Although we have only considered here the case of two consecutive enzymes with a single intermediate metabolite, the approach can also be extended to the more general case of two enzymes that catalyse reactions that are in series but are not consecutive: in this case the concentrations of several metabolites (those located between the two inhibited enzymes) will vary. An extension of the method would also allow the concentrations of branch-point metabolites to be modulated, but this is more complicated, and for the present we have not examined this possibility in detail.
Relationship to the connectivity property.
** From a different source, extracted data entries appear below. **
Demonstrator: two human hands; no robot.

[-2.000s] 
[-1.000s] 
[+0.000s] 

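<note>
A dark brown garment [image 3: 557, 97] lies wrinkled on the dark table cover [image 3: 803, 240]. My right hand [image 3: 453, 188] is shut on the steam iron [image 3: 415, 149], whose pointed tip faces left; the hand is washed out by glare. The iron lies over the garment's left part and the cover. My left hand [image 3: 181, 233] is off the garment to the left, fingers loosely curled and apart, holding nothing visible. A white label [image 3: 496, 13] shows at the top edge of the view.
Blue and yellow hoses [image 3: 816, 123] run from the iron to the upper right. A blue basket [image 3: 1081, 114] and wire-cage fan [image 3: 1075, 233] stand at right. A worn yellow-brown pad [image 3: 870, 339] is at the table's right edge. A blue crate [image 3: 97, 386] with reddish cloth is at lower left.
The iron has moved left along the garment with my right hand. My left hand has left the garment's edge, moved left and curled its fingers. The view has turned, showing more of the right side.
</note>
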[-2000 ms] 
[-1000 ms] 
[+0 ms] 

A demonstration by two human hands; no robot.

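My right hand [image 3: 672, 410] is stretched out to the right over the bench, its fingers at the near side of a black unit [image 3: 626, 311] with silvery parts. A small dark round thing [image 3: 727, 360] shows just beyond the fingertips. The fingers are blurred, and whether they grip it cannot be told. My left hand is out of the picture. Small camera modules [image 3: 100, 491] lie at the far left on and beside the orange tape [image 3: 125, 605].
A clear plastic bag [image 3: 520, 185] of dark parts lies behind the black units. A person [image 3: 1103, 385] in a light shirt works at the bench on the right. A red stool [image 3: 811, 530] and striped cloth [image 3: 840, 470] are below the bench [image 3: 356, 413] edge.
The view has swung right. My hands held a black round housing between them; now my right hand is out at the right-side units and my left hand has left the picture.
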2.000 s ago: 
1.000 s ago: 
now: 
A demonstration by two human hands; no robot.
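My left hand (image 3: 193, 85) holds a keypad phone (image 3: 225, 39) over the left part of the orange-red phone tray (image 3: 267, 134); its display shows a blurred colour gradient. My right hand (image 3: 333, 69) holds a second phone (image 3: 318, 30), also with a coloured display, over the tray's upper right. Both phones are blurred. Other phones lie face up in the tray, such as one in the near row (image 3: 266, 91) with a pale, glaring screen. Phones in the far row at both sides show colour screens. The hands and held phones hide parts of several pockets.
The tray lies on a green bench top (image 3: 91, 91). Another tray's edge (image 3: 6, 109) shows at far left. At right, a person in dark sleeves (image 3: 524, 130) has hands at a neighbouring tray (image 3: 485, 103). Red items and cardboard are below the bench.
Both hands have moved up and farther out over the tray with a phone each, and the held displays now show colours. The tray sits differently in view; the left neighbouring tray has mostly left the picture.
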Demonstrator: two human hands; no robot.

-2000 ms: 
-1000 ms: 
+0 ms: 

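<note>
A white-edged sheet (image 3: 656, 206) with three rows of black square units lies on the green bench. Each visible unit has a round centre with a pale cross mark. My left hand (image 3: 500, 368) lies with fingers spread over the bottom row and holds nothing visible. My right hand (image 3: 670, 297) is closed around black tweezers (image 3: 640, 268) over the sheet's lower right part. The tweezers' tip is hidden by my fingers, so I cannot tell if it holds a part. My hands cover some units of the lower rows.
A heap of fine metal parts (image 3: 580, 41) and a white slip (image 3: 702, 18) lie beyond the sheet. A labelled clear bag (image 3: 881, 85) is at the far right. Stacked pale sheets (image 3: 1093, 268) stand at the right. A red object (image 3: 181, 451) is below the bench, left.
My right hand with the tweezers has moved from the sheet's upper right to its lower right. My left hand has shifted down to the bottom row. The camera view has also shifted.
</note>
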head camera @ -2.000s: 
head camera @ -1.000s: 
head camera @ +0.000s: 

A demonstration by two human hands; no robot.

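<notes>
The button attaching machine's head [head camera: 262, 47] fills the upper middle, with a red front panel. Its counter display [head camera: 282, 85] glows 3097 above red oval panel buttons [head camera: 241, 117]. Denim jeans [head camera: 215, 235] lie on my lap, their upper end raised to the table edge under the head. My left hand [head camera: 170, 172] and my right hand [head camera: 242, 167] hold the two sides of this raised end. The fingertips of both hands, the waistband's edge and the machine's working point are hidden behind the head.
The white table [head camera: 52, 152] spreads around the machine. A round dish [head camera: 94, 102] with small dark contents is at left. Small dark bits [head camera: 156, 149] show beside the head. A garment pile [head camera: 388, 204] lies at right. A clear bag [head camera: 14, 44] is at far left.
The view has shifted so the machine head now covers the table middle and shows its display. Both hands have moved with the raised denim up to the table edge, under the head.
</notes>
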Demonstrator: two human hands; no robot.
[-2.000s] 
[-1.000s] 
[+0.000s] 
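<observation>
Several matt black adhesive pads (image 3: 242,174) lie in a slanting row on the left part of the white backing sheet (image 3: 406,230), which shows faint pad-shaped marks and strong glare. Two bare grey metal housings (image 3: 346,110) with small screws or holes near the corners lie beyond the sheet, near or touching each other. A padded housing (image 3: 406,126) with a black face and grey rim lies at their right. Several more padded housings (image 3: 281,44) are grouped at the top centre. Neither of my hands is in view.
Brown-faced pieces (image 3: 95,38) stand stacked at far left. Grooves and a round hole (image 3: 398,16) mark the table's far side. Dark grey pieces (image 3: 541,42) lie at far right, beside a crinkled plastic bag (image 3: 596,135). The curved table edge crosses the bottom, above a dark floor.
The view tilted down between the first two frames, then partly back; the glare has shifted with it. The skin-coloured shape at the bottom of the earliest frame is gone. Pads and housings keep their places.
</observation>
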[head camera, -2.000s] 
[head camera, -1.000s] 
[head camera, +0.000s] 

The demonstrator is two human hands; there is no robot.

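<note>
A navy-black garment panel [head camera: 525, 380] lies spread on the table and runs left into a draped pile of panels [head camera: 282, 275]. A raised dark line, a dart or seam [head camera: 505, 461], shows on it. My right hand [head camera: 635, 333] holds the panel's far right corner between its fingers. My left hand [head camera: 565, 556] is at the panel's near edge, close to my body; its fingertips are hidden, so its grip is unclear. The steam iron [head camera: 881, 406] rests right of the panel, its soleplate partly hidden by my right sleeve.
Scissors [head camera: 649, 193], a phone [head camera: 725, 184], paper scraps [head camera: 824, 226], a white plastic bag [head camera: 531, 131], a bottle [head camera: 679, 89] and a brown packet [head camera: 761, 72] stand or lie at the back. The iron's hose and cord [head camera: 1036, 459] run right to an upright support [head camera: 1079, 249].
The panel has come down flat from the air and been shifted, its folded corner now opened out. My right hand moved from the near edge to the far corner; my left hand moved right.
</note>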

There is a close relationship between the method we discuss in this paper and the original presentation of the connectivity theorem by Kacser and Burns (1973). In their thought experiment to explain it they considered modulations of enzyme activities that would change nothing except the concentration of a metabolite. Our analysis thus provides a very simple way of achieving such modulations in practice. The connectivity equation contains elasticities and flux control coefficients for as many enzymes as have non-zero elasticities for the modulated metabolite, i.e. for more than just the two for which it is product or substrate if it interacts with any others. Our method is likewise restricted to cases where the modulated metabolite does not inhibit or activate another enzyme in the system.